The reality is that it’s not just Chinese Communist Party apparatchiks who have lent their support to national industrial champions. The UK government, so rhetorically devoted to free markets and open trade, has provided Nissan with financial support for manufacturing EVs in the north-east of England. Tata Steel will receive half a billion pounds in taxpayers’ money to transition to a greener electric arc furnace. The US, as regular Green Transition* readers know, is “derisking” hundreds of billions of dollars’ worth of private sector investment in green technologies, effectively providing profit guarantees to manufacturers at a scale that would make even the Chinese state-capitalist planners blush.

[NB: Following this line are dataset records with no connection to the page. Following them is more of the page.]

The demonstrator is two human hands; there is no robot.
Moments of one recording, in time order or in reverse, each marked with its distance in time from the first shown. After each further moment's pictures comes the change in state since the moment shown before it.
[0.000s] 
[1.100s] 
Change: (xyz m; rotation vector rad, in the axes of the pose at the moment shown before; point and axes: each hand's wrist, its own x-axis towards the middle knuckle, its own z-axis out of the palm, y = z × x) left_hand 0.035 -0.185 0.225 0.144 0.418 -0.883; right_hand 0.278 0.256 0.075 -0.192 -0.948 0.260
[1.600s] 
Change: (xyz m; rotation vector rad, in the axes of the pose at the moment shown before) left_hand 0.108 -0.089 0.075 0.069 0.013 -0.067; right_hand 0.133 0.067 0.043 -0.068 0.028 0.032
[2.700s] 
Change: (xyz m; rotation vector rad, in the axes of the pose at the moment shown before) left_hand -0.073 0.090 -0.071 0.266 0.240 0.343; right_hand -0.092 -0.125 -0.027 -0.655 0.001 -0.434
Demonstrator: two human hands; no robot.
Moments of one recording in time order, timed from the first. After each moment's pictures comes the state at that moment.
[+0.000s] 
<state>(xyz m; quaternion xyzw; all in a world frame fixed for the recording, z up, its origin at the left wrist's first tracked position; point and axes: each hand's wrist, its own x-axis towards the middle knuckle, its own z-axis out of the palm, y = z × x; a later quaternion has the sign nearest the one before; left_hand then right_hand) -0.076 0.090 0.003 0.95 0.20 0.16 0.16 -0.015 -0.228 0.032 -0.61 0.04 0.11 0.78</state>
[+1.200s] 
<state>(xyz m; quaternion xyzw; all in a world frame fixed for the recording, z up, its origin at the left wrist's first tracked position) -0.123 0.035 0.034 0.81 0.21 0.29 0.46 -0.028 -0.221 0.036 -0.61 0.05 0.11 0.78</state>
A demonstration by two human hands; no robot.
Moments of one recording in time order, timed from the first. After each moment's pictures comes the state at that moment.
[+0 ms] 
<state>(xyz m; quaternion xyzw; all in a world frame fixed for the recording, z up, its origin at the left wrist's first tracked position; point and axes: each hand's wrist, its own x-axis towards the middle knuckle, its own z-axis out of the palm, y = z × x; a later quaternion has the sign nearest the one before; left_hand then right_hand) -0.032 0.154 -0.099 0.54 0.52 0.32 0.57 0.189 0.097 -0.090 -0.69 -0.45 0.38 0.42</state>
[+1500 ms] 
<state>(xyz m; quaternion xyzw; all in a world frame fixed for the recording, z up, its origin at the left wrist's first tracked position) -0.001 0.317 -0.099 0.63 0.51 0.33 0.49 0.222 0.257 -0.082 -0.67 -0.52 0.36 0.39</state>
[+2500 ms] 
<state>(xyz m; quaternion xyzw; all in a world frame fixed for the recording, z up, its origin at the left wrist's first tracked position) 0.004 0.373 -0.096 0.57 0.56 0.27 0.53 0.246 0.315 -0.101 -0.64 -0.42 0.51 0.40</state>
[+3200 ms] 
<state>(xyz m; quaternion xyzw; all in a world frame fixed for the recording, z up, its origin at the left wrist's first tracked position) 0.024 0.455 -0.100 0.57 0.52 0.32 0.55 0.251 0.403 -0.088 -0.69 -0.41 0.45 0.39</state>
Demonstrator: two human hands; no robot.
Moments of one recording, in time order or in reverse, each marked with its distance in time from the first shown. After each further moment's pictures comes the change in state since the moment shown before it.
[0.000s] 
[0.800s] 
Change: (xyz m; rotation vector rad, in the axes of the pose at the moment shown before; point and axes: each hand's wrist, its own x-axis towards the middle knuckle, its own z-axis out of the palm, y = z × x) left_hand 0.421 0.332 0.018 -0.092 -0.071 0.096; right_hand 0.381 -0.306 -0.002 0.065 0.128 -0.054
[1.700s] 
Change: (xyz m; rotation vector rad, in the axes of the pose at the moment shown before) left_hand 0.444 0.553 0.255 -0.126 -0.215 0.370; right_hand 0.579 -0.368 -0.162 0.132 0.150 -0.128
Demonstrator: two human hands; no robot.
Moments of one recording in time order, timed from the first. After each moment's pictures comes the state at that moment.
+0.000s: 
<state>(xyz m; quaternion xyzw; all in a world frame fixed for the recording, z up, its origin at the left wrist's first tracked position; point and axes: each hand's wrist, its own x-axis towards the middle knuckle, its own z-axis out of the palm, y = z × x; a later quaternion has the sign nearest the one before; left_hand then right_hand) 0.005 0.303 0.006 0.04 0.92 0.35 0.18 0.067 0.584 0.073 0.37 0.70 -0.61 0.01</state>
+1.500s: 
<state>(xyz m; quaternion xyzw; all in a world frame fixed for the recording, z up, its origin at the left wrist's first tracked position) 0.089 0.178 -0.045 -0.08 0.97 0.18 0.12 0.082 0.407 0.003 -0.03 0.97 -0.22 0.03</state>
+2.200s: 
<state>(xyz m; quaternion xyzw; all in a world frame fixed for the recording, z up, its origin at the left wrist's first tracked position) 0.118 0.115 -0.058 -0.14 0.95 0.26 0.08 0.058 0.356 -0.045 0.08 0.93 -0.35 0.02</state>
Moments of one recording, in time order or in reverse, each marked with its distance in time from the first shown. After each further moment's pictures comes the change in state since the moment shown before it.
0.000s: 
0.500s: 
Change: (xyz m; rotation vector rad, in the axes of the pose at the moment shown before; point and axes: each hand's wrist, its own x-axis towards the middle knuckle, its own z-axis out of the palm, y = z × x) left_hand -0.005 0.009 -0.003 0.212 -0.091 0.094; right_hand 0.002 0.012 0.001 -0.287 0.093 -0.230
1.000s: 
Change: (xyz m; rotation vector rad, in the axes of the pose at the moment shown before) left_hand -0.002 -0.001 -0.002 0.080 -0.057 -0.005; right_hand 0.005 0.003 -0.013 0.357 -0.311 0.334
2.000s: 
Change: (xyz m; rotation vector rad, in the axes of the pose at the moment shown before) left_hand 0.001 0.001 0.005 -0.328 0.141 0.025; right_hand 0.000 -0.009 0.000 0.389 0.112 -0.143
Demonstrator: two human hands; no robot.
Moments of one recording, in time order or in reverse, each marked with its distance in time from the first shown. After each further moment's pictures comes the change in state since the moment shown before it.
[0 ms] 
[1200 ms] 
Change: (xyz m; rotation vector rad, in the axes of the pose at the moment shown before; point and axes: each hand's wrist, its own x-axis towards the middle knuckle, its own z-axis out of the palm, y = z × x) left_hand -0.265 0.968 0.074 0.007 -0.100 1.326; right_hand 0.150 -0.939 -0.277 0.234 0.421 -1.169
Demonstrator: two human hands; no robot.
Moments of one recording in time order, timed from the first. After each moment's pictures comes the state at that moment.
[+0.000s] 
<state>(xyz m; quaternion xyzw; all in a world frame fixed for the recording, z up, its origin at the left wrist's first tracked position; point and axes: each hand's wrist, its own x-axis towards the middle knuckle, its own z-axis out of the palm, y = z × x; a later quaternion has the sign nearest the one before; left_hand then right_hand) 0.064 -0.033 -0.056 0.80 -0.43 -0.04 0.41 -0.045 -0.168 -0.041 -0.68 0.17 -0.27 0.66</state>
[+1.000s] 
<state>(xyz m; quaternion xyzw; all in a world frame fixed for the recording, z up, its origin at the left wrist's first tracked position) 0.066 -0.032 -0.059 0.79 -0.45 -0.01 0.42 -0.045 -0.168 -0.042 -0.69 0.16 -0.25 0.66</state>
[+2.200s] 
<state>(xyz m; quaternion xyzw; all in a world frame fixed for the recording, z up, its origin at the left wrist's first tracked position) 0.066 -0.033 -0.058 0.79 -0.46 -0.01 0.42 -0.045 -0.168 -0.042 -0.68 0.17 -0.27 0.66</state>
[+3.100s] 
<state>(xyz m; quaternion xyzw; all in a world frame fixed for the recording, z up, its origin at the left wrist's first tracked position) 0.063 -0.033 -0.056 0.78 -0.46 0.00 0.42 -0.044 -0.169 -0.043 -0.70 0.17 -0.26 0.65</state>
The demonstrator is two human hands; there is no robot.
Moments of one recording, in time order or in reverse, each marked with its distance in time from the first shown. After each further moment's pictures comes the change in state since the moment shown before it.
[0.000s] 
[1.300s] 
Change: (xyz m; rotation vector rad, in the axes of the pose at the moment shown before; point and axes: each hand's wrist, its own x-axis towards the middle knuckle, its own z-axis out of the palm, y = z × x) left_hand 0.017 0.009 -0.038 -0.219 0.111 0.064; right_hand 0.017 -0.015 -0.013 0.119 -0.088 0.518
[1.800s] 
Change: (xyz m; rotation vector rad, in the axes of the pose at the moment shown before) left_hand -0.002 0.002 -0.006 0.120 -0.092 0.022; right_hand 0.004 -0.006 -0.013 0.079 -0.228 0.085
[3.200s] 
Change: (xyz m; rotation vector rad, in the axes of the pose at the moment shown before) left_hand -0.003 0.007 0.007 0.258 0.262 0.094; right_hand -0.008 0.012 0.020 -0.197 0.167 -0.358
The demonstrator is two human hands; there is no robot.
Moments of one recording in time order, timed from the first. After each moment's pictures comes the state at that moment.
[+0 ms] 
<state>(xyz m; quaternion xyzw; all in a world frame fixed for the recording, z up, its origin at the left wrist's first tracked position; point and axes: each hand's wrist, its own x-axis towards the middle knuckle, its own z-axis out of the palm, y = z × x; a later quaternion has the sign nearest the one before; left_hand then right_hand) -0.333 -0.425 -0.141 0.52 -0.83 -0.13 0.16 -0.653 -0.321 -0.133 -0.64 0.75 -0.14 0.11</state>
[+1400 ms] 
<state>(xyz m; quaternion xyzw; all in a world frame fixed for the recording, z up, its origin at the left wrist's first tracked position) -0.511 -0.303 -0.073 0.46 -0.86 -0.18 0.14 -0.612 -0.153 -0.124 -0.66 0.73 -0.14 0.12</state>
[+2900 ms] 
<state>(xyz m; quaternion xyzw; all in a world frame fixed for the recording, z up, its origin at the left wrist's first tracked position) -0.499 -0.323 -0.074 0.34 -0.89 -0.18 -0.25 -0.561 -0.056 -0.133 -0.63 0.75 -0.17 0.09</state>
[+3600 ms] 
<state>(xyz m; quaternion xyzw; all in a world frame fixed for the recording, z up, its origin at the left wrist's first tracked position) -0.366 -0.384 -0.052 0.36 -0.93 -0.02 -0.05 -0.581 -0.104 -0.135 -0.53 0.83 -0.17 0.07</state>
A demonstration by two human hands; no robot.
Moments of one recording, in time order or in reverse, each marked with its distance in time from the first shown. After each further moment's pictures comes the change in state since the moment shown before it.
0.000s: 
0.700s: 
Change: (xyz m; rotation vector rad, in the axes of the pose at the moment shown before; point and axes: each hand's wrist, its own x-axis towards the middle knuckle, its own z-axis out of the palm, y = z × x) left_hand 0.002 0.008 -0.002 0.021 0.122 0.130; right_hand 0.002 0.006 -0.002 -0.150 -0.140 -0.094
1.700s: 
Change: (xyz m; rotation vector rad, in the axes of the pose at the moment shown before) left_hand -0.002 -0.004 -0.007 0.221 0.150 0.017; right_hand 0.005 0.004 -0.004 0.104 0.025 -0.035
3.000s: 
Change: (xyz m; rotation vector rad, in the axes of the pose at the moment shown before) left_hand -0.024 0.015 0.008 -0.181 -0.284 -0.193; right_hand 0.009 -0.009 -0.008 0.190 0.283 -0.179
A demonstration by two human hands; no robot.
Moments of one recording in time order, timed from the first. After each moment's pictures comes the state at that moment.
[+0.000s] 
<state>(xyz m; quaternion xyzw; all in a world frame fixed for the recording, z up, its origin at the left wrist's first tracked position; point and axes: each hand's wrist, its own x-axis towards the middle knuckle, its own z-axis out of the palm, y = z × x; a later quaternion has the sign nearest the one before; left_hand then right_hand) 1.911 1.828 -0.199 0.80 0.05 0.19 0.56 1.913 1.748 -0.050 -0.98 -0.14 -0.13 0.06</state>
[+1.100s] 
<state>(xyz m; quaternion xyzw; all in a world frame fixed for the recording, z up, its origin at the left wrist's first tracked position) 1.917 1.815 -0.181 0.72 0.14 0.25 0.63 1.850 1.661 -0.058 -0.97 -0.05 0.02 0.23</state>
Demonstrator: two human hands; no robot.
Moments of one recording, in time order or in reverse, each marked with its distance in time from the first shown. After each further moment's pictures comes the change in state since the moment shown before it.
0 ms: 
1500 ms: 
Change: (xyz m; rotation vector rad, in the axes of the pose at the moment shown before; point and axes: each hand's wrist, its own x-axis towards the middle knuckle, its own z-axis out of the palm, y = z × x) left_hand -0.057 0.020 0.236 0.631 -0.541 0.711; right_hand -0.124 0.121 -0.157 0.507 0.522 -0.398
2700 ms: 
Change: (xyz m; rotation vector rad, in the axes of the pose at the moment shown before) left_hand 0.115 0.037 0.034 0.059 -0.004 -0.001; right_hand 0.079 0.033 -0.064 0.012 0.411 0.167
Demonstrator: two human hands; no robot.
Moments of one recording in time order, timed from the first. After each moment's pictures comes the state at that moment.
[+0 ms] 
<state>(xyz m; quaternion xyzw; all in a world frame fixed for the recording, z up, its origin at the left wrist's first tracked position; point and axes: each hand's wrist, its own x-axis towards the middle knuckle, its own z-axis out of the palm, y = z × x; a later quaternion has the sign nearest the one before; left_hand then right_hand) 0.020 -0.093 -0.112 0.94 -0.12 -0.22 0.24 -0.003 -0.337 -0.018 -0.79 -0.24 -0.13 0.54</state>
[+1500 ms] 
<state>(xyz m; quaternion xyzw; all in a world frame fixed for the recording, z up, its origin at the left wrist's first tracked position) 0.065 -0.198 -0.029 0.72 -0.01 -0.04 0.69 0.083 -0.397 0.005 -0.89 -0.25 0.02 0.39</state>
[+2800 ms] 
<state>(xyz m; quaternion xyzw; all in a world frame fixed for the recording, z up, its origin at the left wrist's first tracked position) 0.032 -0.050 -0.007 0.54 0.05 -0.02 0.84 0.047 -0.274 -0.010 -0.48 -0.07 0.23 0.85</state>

And, of course, the EU itself isn’t immune to the odd foray into industrial subsidy. The bloc has recently relaxed long-standing rules on state aid for green industries, abandoning once-cherished and fiercely guarded principles of the common market. It has spent billions subsidising “green steel” production, which has actually turned out to be a bung for old-fashioned dirty steel production. And around a quarter of the whole EU’s budget still goes to subsidies distributed through the Common Agricultural Policy – something which hasn’t prevented farmers from across the continent protesting against new green initiatives that limit their emissions and their use of chemicals.

The need to transition to net zero while also defending jobs and supply chains according to national economic self-interest will make these kinds of contradictions and collisions over trade ever more frequent. When EU commissioners spout lines on “market distortion” and “unfair trading practices”, we sometimes need to read between the lines: “for thee, but not for me”.